Of all the yards receiving Letter Bombs, the most unlikely one seems to have been Yarrow Bay. Owner Dennis Bortko explained that even though their toxic levels were among the lowest of all boatyards, their paperwork wasn’t up to snuff. The yard didn’t even sand or paint boat bottoms. Yarrow Bay will give up its permit, pay a small fine, pay some attorney’s fees and move on.


But it doesn’t leave a very good feeling about the whole process. “They were totally off base with us.”


The Fallout Future


Now that this bombing mission is complete, the cleanup begins. The yards are still in business. Everyone’s waiting for Ecology’s new numbers to come out on April 21st. These new numbers are determined from both an AKART (All Known and Reasonable Technology) study and a study of acceptable pollution levels.
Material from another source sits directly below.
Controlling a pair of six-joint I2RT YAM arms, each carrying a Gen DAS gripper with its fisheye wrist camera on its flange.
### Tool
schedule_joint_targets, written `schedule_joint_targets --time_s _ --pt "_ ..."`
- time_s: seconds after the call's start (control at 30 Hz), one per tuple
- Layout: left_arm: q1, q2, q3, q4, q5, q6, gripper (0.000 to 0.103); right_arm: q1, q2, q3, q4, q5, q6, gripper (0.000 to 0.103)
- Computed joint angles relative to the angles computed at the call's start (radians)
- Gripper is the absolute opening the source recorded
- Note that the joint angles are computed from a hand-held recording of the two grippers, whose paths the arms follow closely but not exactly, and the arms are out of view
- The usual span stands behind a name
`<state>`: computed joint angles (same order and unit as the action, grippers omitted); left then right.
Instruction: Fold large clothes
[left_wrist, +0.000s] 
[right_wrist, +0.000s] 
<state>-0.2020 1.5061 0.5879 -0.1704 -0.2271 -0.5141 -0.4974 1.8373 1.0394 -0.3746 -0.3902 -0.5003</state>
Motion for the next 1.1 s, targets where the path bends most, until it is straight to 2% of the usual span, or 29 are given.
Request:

Those two views of the problem are both employed in coming with up with the numbers.


After a public comment period and revisions, the new permits will be issued. After that, according to Gary Bailey of Ecology, there can be appeals to the Pollution Control Hearing Board. “Last time that took six months,” Bailey says.


I think we can expect to seem some attorneys involved, and not dressed in hazmat suits.


There is one thing that absolutely everyone is agreed upon and eager to see happen, i.e. the end of toxic bottom paint. “It’s coming,” Bailey says. Maybe then everyone can have a great big party at one of the boatyards.


We’ll keep an eye on it, but I promise some lighter reading next month.


Good Flotsam, Good Jetsam


While PSA and NMTA and yards and Ecology were all fussing about .03% of the copper, the Washington State Senate was doing something about the 40% that apparently comes from brake pads. SB 6557 passed, which means that copper brake pads will be phased out in the state starting in 2014.